Trigonometric angles are essential in understanding the relationship between angles and the points on a circle, especially on the unit circle. These angles are usually measured in radians, which is a standard unit in trigonometry and originates from the circle's radius. For example, a full circle is equal to \(2\pi\) radians, and a right angle is \(\frac{\pi}{2}\) radians.

Angles can be positive or negative. A positive angle signifies a counter-clockwise rotation from the positive x-axis, while a negative angle represents a clockwise rotation. In the case of \(t = -\frac{\pi}{2}\), this means the angle rotates clockwise by half a right angle. Understanding this concept helps in precisely locating terminal points on the unit circle.

Understanding trigonometric angles helps us in identifying precise positions on the circle, allowing for accurate mathematical calculations and representations.

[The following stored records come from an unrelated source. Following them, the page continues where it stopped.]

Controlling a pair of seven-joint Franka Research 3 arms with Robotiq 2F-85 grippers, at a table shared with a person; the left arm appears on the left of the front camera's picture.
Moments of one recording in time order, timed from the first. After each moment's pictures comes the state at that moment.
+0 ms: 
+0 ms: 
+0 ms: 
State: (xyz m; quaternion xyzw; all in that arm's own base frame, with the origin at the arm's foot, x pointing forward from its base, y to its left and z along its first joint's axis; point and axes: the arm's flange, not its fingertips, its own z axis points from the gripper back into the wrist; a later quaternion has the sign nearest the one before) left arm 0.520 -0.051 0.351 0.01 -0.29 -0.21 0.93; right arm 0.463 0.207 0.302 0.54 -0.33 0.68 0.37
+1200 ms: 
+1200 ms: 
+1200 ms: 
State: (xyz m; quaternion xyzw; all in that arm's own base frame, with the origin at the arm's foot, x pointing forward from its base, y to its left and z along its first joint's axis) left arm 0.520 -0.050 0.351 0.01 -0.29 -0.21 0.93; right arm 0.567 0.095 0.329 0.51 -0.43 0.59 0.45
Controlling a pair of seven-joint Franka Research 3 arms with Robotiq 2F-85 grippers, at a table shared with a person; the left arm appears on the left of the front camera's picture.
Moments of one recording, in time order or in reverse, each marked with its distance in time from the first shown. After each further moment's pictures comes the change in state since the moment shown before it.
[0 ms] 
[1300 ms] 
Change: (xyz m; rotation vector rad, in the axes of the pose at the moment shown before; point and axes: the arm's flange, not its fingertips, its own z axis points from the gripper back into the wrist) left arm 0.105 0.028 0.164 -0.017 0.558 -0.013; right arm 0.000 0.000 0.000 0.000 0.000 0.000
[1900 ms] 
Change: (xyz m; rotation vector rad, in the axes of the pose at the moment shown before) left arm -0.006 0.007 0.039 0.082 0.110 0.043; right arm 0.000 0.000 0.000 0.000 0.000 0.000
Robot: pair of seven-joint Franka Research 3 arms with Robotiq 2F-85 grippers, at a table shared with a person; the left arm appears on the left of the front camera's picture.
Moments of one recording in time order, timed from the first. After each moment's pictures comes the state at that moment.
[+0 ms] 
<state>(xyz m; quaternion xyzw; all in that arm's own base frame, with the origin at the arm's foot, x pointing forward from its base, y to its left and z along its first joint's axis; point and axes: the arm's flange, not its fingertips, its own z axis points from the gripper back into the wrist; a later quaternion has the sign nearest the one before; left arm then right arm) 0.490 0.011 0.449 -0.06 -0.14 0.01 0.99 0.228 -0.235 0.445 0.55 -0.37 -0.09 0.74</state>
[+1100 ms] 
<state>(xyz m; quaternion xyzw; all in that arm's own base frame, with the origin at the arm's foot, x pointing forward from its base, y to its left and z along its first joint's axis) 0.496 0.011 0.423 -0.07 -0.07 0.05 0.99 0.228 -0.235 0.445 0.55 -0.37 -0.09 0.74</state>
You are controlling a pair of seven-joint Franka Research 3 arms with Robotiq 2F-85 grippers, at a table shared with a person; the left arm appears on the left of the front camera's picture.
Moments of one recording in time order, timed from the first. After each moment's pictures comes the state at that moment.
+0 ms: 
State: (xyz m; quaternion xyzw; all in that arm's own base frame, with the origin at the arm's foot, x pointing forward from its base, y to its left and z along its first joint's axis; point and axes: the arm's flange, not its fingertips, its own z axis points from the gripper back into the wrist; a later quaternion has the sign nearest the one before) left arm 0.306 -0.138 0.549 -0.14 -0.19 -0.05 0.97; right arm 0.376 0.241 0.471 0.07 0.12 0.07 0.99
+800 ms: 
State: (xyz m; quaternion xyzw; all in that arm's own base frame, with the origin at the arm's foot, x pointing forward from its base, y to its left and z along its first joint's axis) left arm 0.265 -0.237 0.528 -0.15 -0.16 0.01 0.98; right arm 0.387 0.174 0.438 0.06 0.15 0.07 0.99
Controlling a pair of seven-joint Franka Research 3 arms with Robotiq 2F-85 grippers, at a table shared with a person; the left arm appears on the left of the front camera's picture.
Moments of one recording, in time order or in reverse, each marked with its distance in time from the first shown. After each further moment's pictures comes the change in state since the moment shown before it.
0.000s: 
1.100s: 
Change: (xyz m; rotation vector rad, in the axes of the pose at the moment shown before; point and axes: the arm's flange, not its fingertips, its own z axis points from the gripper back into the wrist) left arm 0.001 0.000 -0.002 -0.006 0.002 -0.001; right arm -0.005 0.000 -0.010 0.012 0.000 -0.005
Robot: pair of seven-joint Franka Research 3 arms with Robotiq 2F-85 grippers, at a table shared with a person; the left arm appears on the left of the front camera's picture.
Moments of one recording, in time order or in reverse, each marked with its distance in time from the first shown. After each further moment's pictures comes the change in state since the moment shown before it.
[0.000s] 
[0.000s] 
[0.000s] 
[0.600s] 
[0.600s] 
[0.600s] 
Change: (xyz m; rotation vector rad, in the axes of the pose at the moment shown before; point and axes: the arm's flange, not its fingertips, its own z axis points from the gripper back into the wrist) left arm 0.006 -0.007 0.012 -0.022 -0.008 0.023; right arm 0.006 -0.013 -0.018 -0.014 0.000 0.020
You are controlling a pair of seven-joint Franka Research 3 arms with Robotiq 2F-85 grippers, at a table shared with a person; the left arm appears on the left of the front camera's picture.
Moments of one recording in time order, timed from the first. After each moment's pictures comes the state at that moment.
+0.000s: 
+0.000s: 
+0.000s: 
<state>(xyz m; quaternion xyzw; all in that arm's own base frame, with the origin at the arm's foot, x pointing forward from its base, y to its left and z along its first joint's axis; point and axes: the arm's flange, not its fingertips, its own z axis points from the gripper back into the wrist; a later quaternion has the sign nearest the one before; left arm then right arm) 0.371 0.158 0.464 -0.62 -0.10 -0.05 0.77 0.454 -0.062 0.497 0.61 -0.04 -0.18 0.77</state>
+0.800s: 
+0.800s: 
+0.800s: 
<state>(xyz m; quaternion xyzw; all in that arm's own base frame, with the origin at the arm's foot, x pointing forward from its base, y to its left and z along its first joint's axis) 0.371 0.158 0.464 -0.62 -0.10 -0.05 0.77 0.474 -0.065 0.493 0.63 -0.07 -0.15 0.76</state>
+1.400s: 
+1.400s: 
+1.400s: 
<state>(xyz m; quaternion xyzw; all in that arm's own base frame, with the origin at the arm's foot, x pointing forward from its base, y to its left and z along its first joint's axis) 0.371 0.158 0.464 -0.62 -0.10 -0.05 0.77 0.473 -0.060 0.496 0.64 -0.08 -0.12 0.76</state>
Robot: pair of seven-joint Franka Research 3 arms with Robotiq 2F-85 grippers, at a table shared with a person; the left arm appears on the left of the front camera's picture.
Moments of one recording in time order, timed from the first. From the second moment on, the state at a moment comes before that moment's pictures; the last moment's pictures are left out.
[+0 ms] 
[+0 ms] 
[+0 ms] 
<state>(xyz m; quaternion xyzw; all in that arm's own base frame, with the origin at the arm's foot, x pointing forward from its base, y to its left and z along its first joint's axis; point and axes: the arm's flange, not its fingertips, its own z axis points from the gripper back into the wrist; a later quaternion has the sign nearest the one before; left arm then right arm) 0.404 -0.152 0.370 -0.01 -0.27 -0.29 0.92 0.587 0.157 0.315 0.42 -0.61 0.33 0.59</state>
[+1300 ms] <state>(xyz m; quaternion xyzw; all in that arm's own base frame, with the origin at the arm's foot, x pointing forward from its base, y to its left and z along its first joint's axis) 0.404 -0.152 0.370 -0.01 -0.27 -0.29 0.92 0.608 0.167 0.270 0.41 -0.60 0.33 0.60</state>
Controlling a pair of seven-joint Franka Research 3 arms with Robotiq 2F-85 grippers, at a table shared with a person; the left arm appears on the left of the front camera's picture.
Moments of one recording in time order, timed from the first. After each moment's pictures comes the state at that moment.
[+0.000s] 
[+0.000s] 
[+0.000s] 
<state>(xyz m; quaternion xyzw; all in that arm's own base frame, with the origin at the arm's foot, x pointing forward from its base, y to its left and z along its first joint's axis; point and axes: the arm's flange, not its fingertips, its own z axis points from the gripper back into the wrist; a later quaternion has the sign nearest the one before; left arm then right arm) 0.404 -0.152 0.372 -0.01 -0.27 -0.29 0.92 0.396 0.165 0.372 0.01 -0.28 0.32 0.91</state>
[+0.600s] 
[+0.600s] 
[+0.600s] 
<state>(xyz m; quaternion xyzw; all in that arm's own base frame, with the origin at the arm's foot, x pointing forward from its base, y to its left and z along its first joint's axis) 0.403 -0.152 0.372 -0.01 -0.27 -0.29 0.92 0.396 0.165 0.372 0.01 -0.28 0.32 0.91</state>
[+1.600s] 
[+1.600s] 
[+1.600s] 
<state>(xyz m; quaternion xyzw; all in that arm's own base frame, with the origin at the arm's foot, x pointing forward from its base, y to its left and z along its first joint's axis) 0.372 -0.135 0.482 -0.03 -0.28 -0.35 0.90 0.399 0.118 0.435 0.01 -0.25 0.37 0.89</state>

A terminal point is the endpoint of the radius that pivots on the origin in the unit circle when rotated by a specific angle. The terminal point is vital because it has coordinates \(P(x, y)\), which lie on the unit circle. These coordinates help determine specific values of trigonometric functions, like sine and cosine, for the corresponding angle.

To find the terminal point for \(t = -\frac{\pi}{2}\), you imagine rotating the radius from the positive x-axis by \(-\frac{\pi}{2}\) radians. This angle leads the radius to point directly downwards along the negative y-axis. Thus, this specific rotation brings the terminal point to \((0, -1)\), where the x-coordinate is 0, and the y-coordinate is -1.

The concept of terminal points allows us to easily identify trigonometric values and their relationships according to the angle given.

The coordinate plane is a two-dimensional space made up of an x-axis (horizontal) and a y-axis (vertical) that intersect at a point called the origin. The use of the coordinate plane is significant in many areas of mathematics, including geometry and trigonometry.

When considering the unit circle on the coordinate plane, its center at the origin \((0,0)\) and radius of 1 help define every possible point using coordinates \((x, y)\). Each point on the unit circle corresponds to a unique angle made with the positive x-axis, demonstrating the relationship between geometric and algebraic concepts. In the exercise,\(t = -\frac{\pi}{2}\) indicates a specific point, \((0, -1)\), on this coordinate plane.

The coordinate plane thus provides a system through which we can visualize and solve trigonometric problems by using coordinates to represent specific angles and points.